Comparison with Existing Literature

Several previous reviews on the similar topic have been published [22-29]. Six of them evaluated the treatment of OIC with different pharmacological therapies, mainly μ-opioid receptor antagonists, including methylnaltrexone [22-27]. These meta-analyses consistently found that methylnaltrexone is effective and safe for the treatment of OIC. Two of them specifically evaluated the effect of methylnaltrexone on the treatment of OIC and found that methylnaltrexone increased RFBM within 4 h after the first dose [28, 29]. In line with these two reviews, our meta-analysis also found that methylnaltrexone increased RFBM within 4 h after the first dose.

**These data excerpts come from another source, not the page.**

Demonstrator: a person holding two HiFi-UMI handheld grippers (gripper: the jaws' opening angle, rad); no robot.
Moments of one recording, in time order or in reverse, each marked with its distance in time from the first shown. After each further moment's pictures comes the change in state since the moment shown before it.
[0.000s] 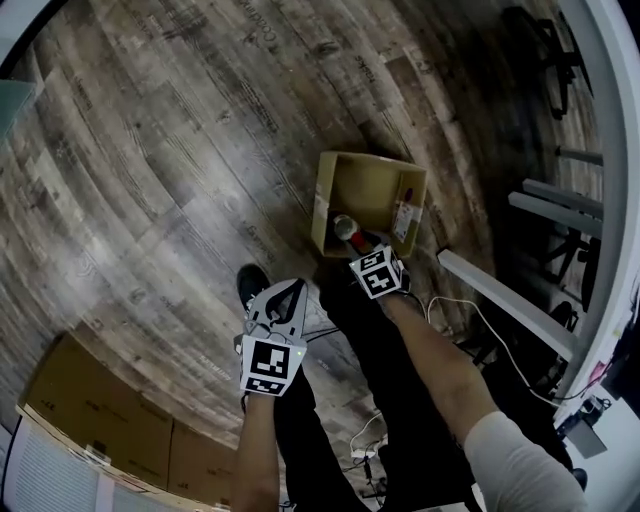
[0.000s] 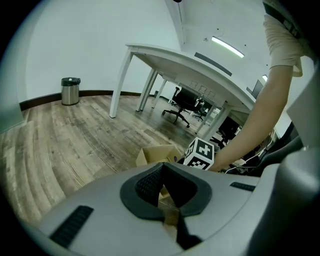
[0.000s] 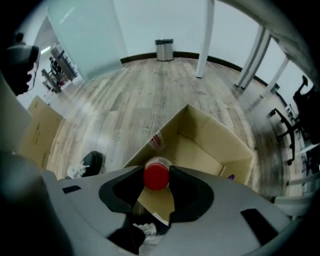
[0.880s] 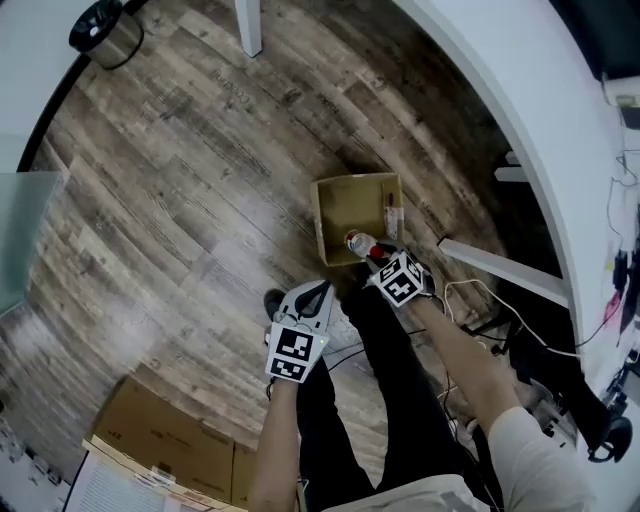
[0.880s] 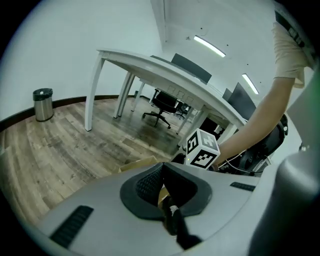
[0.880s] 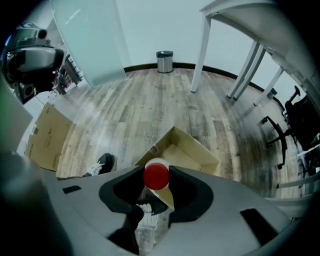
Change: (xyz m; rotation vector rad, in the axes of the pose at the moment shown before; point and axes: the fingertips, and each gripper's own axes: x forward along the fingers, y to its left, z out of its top) left arm -0.024 -0.074 0.101 0.104 0.034 -0.194; right arm -0.156 -0.013 0.013 -0.042 -0.010 0.000
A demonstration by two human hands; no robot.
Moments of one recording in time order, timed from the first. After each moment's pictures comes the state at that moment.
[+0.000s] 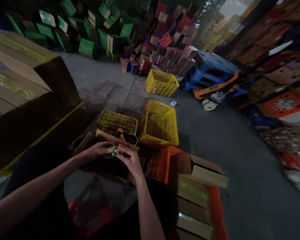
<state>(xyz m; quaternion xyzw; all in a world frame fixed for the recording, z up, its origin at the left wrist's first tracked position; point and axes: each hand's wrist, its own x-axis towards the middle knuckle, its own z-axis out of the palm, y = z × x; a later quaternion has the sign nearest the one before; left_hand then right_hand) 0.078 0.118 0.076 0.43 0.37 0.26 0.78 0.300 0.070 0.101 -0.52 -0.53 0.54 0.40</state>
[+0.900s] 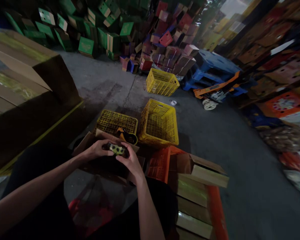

Besides, we found that methylnaltrexone increased RFBM within 24 h after the first dose and RFBM ≥ 3 times per week and decreased need to take rescue laxatives. For safety outcomes, we found that there was no difference in any adverse events (including diarrhea, nausea, vomiting, and flatulence) between the methylnaltrexone and placebo groups. Notably, the occurrence of abdominal pain is higher in the methylnaltrexone group than that in the placebo group. In summary, our meta-analysis further confirmed that methylnaltrexone is an effective and safe drug for the treatment OIC, but some differences also should be noted. First, previous meta-analyses included less than 1500 patients. In comparison, our meta-analysis identified another two recent trials and included more than 2000 patients. With added statistical power of at least 500 cases, our meta-analysis was the latest and the most comprehensive, which further reinforces earlier results of previous meta-analyses. Second, we used an intention-to-treat principle and pooled data with a random-effects model accounting for clinical heterogeneity to ensure a more conservative estimate of the efficacy and safety of methylnaltrexone for the treatment of OIC. Third, we evaluated the certainty of evidence using GRADE approach to facilitate clinical decision-making.

Implication for Clinical Practice

The European expert consensus statement for the management of OIC recommended that peripheral μ-opioid receptor antagonists can be considered as second-line treatment when prophylactics and laxatives are not effective in relieving OIC [30]. The most well-known example is naloxone, commonly used as an intravenous reversal agent in the context of opioid over-dosing. Methylnaltrexone, a quaternary ammonium derivative of naltrexone, has been approved for the treatment of OIC as subcutaneous injection since 2008. In our meta-analysis, methylnaltrexone was administrated as subcutaneous injection in most trials. The results suggested that methylnaltrexone is effective and safe for the treatment of OIC, but one important thing to note is that methylnaltrexone may increase the risk of abdominal pain. The possible explanations for abdominal pain are as follows: the abdominal pain may be perceived as related to intentional initiative of propulsive peristalsis during the normal process of laxation induced by methylnaltrexone; the abdominal pain may represent localized gastrointestinal withdrawal effects. Although the abdominal pain was mild to moderate and may be dose-dependent, methylnaltrexone still should be used cautiously, especially, in patients with preexisting gastrointestinal disorders. The serious complication of gastrointestinal perforation associated with methylnaltrexone has been reported in some cases [31, 32].

Strengths and Limitations

The strength of this meta-analysis lies in compliance with the PRISMA statement, registration on PROSPERO with protocol, and applying GRADE approach to assess the certainty of the evidence. Our meta-analysis has some limitations that may affect the interpretation of the results. First, it is hard to rule out the existence of publication bias since only eight trials were included in our meta-analysis. Second, although no statistical heterogeneity was observed for main outcomes, differences in included population and drug regimen may introduce clinical heterogeneity and could affect the results.

Conclusions

Methylnaltrexone is an effective and safe drug for treating OIC, but the safety of abdominal pain should be considered.

Opioid-induced constipation (OIC) is a distressing side effect during opioid analgesia.

Methylnaltrexone is an effective and safe drug for the treatment of OIC.

The safety of abdominal pain should be considered.